### About this exercise
Repeat exactly the opening lines of the records, ending with the line that contains "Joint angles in".

Source records:
※
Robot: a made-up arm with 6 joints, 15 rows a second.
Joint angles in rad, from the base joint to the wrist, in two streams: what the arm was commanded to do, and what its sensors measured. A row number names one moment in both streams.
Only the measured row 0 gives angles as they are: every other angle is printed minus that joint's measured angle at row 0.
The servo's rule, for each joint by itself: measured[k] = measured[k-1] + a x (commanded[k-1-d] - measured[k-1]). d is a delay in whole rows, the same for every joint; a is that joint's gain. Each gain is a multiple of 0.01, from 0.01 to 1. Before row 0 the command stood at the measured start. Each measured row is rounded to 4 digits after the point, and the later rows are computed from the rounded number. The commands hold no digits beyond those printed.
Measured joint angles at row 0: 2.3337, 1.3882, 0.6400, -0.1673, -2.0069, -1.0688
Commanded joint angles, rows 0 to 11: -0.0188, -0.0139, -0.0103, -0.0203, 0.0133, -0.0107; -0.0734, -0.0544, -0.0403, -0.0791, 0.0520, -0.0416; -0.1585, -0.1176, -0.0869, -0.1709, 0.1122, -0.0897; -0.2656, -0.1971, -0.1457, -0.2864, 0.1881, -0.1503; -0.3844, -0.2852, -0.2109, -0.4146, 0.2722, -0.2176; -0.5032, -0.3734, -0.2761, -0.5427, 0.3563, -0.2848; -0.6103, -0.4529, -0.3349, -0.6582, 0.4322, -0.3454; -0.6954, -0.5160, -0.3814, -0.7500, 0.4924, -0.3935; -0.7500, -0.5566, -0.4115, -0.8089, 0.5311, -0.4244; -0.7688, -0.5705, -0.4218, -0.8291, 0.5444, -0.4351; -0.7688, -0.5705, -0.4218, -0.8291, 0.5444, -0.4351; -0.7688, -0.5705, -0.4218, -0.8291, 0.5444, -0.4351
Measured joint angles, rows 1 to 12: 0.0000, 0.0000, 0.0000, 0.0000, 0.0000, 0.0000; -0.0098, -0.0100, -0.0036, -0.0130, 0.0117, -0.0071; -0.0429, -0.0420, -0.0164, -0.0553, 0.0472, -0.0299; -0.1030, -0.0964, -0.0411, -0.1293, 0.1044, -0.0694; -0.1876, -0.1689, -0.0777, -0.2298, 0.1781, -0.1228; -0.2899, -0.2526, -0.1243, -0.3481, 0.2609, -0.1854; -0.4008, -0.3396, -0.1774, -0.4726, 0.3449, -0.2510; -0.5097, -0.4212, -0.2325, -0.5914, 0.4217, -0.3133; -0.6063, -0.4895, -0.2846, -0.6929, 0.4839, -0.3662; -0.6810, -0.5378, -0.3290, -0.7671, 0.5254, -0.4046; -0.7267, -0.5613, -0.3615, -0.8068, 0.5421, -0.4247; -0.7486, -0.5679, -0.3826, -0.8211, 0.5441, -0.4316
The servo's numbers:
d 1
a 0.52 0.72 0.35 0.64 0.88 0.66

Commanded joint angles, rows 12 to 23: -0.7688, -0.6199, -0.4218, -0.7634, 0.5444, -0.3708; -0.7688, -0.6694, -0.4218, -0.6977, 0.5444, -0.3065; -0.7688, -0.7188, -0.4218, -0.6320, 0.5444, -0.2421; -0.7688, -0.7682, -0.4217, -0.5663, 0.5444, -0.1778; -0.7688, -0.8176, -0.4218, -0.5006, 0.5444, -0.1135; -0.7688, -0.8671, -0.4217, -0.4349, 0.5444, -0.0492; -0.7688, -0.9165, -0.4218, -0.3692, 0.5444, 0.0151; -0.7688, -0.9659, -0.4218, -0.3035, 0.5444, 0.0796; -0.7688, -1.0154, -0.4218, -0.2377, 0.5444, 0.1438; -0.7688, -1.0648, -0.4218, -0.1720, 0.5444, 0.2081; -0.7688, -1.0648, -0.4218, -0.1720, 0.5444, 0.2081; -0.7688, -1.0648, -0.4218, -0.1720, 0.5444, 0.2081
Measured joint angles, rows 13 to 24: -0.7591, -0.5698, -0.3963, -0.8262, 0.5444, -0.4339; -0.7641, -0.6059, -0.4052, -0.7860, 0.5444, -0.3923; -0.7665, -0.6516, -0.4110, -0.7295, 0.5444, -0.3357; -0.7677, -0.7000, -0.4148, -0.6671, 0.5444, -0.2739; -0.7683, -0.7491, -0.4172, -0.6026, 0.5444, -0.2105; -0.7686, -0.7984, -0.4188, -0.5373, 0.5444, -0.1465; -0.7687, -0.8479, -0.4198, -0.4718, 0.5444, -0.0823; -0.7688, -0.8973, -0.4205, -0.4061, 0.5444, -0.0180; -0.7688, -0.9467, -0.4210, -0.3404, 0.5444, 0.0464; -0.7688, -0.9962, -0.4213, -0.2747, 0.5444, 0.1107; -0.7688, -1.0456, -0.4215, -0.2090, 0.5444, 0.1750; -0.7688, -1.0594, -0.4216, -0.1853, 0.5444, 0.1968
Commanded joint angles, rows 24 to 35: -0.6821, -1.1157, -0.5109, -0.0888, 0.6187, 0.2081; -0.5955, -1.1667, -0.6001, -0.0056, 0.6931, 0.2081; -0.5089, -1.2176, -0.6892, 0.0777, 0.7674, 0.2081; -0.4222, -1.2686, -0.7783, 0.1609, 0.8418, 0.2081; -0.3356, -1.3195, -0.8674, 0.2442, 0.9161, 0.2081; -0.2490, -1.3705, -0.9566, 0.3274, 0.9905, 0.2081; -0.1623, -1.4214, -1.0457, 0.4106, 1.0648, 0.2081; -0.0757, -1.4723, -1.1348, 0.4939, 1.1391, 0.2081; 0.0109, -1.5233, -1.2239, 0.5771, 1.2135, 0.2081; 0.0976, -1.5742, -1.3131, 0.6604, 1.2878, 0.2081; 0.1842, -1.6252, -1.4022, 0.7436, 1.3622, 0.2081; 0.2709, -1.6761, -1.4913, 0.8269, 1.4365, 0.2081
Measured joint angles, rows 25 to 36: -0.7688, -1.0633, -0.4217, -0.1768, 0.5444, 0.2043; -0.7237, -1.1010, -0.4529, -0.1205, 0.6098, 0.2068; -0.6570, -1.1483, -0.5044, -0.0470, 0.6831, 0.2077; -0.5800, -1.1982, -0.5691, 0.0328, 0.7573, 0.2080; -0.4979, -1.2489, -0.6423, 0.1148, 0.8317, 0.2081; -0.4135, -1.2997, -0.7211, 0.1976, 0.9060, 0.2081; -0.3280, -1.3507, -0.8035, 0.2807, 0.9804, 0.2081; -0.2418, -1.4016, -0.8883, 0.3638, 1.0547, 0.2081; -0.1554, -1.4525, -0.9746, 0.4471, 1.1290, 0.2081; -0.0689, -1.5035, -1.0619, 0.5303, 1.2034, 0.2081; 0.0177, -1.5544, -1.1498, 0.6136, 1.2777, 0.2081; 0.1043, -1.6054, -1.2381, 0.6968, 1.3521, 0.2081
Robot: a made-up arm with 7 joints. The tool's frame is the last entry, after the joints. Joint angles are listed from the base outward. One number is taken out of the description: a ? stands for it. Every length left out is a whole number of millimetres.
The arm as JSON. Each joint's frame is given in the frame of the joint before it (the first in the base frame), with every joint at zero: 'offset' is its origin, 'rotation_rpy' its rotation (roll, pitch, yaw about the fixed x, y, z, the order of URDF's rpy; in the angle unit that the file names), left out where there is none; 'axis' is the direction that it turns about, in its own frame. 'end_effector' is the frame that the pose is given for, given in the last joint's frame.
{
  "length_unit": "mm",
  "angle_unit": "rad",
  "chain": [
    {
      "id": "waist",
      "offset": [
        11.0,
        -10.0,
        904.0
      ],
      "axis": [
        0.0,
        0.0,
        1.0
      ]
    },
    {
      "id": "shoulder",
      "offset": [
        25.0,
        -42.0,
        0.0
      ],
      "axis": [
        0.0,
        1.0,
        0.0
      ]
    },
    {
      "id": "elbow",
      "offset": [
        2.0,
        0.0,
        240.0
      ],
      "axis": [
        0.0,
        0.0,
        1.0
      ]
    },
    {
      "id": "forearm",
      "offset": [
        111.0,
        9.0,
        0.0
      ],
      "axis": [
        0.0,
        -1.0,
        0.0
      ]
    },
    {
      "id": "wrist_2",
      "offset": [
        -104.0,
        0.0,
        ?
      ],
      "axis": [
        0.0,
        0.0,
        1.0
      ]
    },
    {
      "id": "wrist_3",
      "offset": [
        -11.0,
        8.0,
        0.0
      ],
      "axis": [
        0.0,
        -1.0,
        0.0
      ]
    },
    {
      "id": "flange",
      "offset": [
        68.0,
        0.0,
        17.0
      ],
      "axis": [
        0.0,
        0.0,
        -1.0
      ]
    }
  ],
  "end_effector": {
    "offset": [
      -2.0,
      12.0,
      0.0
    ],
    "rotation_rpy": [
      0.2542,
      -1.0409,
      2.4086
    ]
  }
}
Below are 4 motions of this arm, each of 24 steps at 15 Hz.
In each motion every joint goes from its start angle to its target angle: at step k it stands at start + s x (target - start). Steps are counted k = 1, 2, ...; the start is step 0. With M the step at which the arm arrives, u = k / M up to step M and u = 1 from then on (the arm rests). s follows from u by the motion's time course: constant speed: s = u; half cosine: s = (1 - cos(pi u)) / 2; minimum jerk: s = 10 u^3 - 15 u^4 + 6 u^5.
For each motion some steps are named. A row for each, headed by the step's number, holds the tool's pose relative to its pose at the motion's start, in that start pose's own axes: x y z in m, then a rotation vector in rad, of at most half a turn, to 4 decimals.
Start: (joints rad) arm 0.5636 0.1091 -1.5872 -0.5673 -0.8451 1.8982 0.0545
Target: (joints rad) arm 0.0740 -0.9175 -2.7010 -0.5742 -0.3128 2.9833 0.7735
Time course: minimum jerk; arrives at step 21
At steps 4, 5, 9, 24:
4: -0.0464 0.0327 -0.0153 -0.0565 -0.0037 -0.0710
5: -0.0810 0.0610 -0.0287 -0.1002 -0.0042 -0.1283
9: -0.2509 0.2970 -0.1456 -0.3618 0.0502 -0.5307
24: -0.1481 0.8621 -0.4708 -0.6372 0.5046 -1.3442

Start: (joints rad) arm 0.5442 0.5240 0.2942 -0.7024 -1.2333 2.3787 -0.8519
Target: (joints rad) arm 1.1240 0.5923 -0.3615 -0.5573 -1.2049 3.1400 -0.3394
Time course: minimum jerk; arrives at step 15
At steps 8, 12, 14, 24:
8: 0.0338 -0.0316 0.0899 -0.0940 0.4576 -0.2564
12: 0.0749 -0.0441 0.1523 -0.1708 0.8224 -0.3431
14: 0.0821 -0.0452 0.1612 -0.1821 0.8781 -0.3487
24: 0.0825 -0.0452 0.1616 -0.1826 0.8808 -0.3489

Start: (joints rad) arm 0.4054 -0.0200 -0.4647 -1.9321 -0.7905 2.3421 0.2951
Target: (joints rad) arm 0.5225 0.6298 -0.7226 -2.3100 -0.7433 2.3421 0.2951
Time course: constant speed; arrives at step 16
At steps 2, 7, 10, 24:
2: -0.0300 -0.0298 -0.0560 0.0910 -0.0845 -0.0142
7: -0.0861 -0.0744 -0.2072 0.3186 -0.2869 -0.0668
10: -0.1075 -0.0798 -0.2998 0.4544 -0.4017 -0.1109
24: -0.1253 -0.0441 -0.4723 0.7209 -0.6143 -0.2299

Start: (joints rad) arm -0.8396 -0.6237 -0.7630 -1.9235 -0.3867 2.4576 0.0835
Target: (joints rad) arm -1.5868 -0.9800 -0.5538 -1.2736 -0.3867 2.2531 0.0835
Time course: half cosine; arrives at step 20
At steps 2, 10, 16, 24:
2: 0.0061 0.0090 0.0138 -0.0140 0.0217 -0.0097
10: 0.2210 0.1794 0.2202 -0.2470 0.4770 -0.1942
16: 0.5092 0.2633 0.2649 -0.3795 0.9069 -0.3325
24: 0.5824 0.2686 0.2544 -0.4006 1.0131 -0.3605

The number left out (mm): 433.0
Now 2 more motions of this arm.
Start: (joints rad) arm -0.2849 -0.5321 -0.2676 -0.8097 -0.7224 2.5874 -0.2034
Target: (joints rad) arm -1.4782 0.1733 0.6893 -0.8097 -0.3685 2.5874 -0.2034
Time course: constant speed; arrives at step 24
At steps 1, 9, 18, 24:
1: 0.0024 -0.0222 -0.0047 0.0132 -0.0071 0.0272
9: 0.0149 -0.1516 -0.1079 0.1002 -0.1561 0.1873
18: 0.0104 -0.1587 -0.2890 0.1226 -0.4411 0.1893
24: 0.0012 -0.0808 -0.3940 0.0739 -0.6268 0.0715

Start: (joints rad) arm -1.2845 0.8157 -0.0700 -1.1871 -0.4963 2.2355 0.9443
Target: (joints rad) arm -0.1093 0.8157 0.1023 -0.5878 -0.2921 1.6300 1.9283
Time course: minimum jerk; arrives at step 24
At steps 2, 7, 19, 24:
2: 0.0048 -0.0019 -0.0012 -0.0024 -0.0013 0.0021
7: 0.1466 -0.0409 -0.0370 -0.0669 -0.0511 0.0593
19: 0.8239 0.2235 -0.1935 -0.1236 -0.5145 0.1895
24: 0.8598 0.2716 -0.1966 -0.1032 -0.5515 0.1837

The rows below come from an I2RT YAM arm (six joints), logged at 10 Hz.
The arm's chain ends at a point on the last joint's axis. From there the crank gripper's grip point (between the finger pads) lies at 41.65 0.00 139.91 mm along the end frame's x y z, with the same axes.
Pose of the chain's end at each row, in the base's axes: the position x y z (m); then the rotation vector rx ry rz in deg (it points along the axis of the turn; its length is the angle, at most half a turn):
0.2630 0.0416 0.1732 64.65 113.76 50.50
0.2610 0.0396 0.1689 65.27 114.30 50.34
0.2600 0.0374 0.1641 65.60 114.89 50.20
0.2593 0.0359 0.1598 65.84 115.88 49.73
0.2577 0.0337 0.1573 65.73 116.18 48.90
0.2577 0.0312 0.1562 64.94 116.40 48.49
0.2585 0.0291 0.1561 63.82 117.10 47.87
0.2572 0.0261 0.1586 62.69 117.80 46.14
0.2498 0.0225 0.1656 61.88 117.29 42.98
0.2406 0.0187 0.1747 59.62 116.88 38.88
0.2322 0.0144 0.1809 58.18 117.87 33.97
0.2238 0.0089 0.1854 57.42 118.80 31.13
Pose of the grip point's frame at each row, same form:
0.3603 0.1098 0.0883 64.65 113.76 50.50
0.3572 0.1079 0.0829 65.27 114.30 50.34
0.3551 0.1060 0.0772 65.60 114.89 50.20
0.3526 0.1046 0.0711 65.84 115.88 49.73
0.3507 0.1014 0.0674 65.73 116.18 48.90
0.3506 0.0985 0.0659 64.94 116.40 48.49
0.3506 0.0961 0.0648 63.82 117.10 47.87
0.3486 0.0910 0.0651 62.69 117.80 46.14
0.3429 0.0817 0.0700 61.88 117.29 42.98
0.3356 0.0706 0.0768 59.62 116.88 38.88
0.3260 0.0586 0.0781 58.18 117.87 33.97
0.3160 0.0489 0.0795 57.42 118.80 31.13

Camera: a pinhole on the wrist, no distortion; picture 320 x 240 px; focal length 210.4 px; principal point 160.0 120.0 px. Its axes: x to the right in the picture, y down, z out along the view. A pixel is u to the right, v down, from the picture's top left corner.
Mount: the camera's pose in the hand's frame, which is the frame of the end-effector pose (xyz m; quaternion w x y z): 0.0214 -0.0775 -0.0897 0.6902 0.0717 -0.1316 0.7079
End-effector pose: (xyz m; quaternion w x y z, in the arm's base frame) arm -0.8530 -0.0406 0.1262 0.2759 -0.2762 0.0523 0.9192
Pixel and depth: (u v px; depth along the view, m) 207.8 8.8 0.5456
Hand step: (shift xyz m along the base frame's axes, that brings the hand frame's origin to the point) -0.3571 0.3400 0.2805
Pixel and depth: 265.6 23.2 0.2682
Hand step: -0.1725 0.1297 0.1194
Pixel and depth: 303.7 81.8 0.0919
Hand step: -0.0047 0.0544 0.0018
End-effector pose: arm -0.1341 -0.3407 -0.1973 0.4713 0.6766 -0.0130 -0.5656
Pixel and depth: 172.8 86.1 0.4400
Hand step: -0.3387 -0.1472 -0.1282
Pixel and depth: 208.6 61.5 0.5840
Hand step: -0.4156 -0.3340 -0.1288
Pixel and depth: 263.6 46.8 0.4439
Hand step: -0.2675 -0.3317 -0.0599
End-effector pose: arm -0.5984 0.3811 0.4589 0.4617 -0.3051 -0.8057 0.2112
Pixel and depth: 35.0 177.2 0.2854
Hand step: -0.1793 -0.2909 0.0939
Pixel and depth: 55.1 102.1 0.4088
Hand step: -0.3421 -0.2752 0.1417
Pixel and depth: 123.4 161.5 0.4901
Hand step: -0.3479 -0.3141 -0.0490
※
### Written solution
Robot: a made-up arm with 6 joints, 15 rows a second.
Joint angles in rad, from the base joint to the wrist, in two streams: what the arm was commanded to do, and what its sensors measured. A row number names one moment in both streams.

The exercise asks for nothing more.